→ YOUR ASSIGNMENT:
Which lines of the records below contain the word "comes"? Show each one.

→ RAW DATA:

_ _ _ _

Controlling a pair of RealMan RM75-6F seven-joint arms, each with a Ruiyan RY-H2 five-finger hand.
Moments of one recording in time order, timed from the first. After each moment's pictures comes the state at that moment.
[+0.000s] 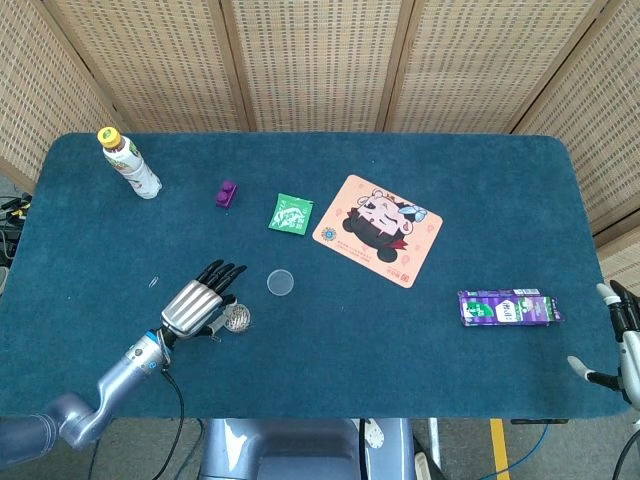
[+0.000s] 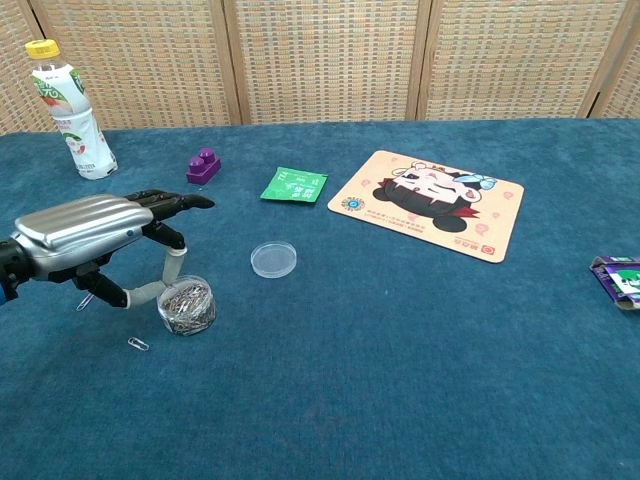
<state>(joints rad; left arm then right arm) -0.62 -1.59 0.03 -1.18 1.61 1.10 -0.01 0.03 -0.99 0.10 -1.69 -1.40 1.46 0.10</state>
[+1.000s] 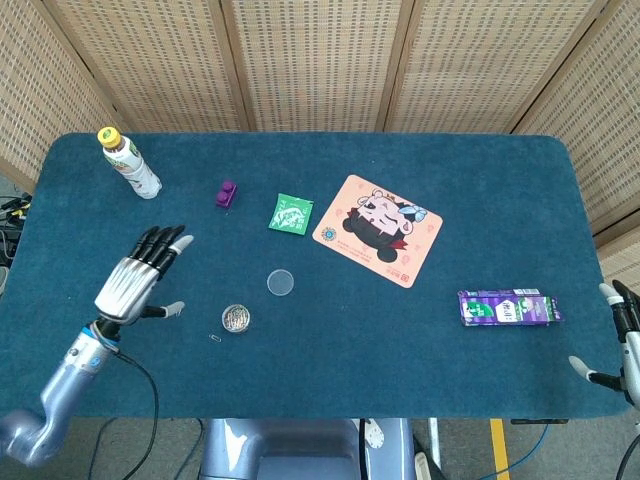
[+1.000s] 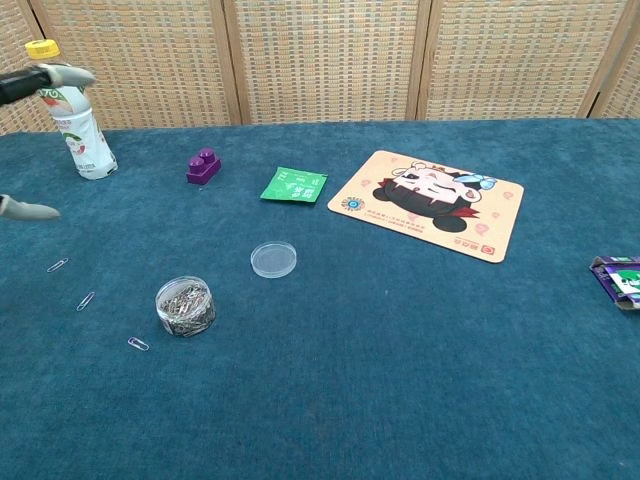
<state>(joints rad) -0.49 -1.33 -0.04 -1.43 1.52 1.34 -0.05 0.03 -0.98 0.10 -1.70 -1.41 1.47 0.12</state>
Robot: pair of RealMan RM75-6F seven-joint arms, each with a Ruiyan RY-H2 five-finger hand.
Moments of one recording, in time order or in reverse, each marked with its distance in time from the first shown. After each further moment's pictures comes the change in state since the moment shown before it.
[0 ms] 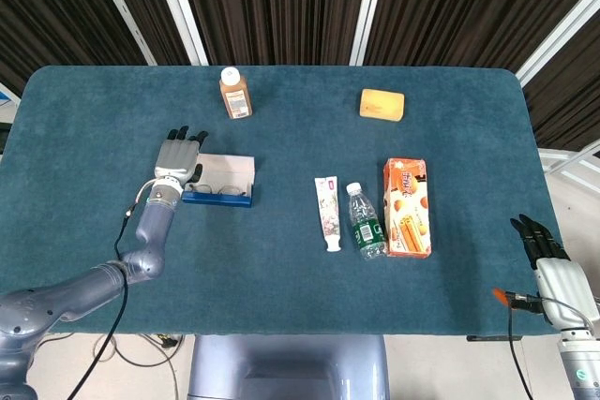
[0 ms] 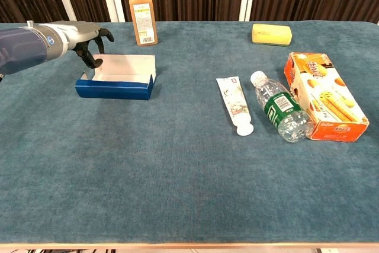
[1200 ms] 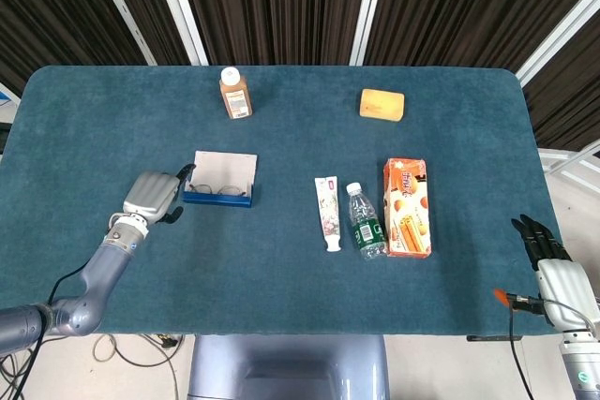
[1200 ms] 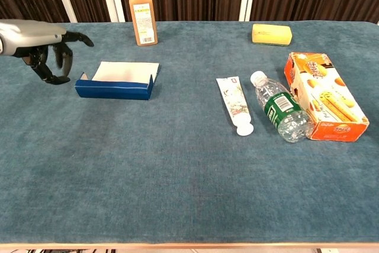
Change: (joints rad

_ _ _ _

→ ANSWER TO THIS TASK:
Moments of one recording in time order, timed from the first. After each moment's pictures comes the state at that moment.
Moments of one recording, in time order or in reverse, each marked with its distance in time from the first shown. After each further moment's pictures comes the change in state since the moment shown before it.

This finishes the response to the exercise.